▶ [Task goal]: Transcribe every entry exactly, leaving out any pictures.

Entries taken from a collection:
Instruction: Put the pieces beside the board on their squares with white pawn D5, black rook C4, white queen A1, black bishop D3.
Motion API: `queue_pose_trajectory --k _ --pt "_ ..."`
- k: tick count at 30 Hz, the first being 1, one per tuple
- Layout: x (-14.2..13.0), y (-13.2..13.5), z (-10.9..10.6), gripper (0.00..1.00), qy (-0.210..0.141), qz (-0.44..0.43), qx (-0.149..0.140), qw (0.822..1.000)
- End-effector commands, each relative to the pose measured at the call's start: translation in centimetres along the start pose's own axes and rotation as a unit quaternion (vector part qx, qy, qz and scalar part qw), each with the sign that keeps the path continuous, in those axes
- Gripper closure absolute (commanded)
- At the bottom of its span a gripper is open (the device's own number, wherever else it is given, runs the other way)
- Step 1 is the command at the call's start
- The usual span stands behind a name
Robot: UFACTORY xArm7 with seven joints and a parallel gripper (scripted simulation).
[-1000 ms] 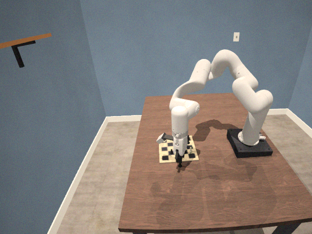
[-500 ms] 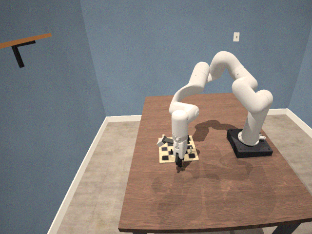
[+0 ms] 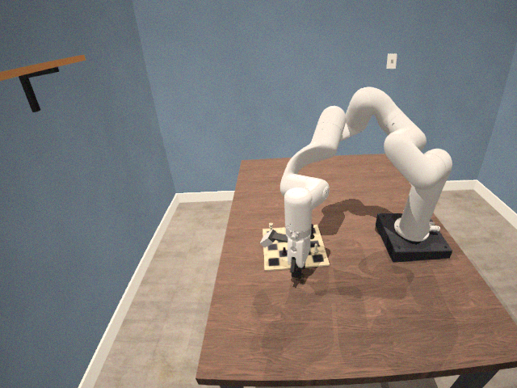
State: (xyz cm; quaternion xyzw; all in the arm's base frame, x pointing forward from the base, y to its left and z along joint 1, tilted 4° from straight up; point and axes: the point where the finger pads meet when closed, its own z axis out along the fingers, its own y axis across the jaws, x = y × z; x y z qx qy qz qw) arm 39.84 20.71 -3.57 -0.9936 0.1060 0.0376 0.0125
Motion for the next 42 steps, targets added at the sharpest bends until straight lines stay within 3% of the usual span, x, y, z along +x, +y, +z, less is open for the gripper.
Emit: queue_pose_trajectory --k 1,32,33,42 --pt "0.09 -0.1 -0.13 0.63 0.001 0.0 0.001 1.0" --pt "0.09 -0.1 -0.13 0.63 0.001 0.0 0.001 1.0" --pt "0.09 -0.1 -0.13 1.0 0.001 0.0 0.001 1.0" --pt "0.09 -0.1 -0.13 1.0 0.001 0.0 0.001 1.0"
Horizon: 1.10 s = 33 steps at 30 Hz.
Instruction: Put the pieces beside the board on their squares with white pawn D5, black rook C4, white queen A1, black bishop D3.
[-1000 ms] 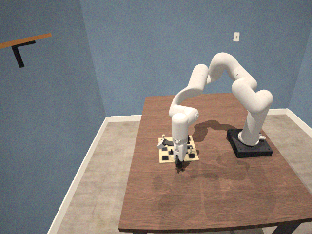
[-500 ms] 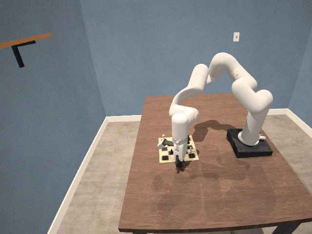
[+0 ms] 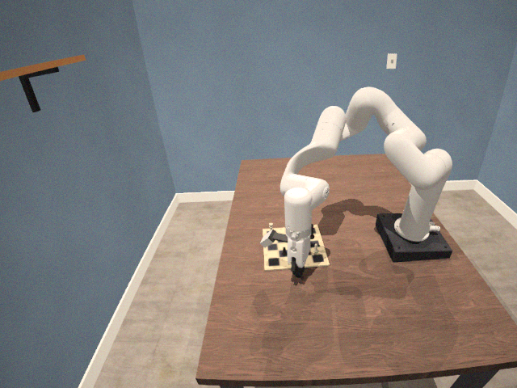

▶ [Task answer]:
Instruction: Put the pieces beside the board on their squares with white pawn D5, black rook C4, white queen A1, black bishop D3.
Motion API: `queue_pose_trajectory --k _ --pt "_ ..."`
- k: tick count at 30 Hz, the first being 1, one per tuple
- Layout: x (-14.2..13.0), y (-13.2..13.5), z (-10.9..10.6), gripper (0.00..1.00), qy (-0.210..0.141), qz (-0.44..0.43), qx (-0.149..0.140), qw (0.822..1.000)
- End-effector commands, each relative to the pose measured at the call's start: translation in centimetres along the start pose's own axes and rotation as a unit quaternion (vector part qx, qy, qz and scalar part qw), each with the sign that keeps the path continuous, in those axes
- Gripper closure absolute (commanded)
- At the bottom of its span a gripper is open (the device's own number, wherever else it is given, runs the other way)
- Step 1 is the command at the call's start
- The usual span stands behind a name
Robot: UFACTORY xArm7 with seven joints and a parallel gripper (scripted simulation).
[-1000 ms] 
[-500 ms] 
[+0 ms] 
State: (xyz cm; quaternion xyzw; all in the arm's base frame, x pointing forward from the base, y to its left and z along joint 1, tilted 4° from straight up; point and axes: the point where the finger pads meet when closed, its own z axis out along the fingers, its own y axis across the jaws, x = y × z; x y z qx qy qz qw) arm 39.84 20.71 -3.57 -0.9936 0.1060 0.0376 0.0125
Motion for the next 42 steps, targets added at the sharpest bends until straight lines stay within 3% of the usual span, x, y, z along +x, +y, +z, less is open for the gripper.
Emit: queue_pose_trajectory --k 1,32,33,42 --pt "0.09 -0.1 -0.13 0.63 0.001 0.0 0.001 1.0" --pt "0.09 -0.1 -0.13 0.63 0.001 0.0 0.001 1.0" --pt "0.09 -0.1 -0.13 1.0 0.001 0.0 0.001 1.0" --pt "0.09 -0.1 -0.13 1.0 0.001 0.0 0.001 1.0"
Horizon: 1.10 s = 33 steps at 30 Hz.
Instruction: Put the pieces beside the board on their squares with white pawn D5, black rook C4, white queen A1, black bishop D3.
[-1000 ms] 
[-500 ms] 
[+0 ms] 

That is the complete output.